Every line below should be copied exactly; drop the pictures.

══ Input data

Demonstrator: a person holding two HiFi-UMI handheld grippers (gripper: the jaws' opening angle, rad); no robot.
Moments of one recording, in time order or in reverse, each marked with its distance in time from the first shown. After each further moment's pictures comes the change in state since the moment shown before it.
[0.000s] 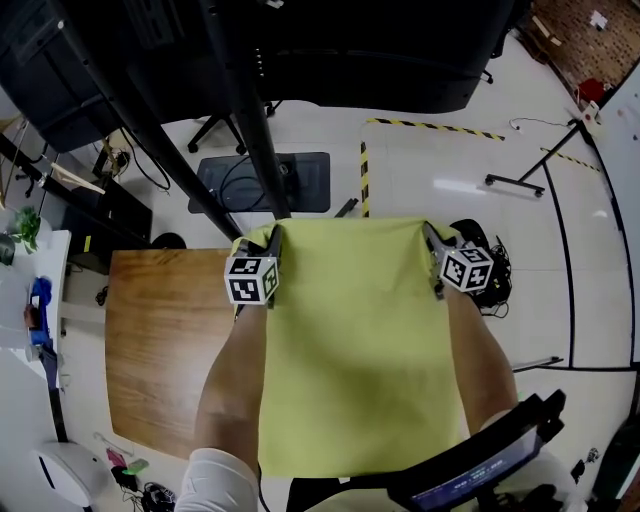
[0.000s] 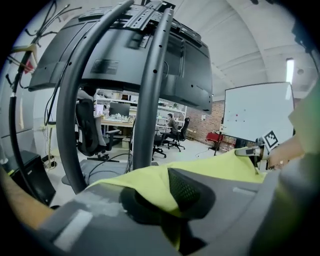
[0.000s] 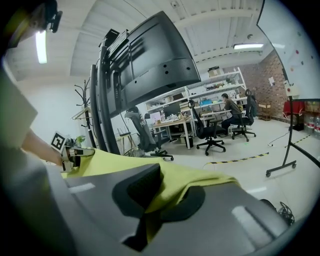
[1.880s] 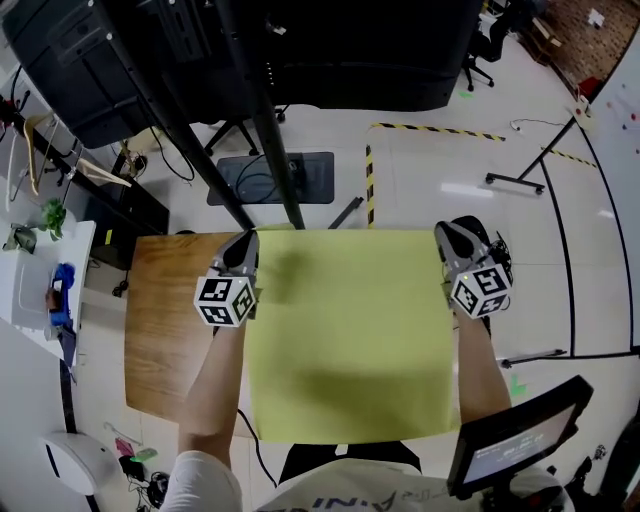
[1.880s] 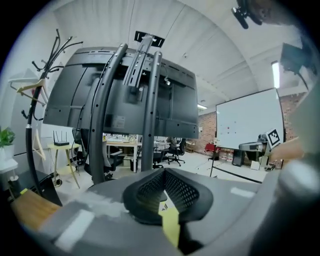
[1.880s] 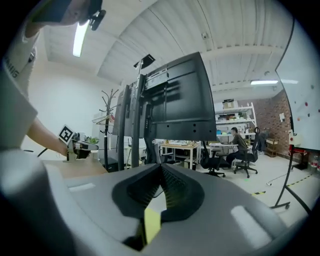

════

Written solution:
Demonstrator: a person holding two HiFi-UMI handheld grippers (gripper: the jaws' opening angle, rad); no robot.
Moments of one recording, in time order or in reverse, each marked with its distance in time from the first shown. After each further moment's pictures comes the change in state since the moment shown before it.
[0.000s] 
[0.000s] 
[0.000s] 
[1.880s] 
[1.880s] 
[1.880s] 

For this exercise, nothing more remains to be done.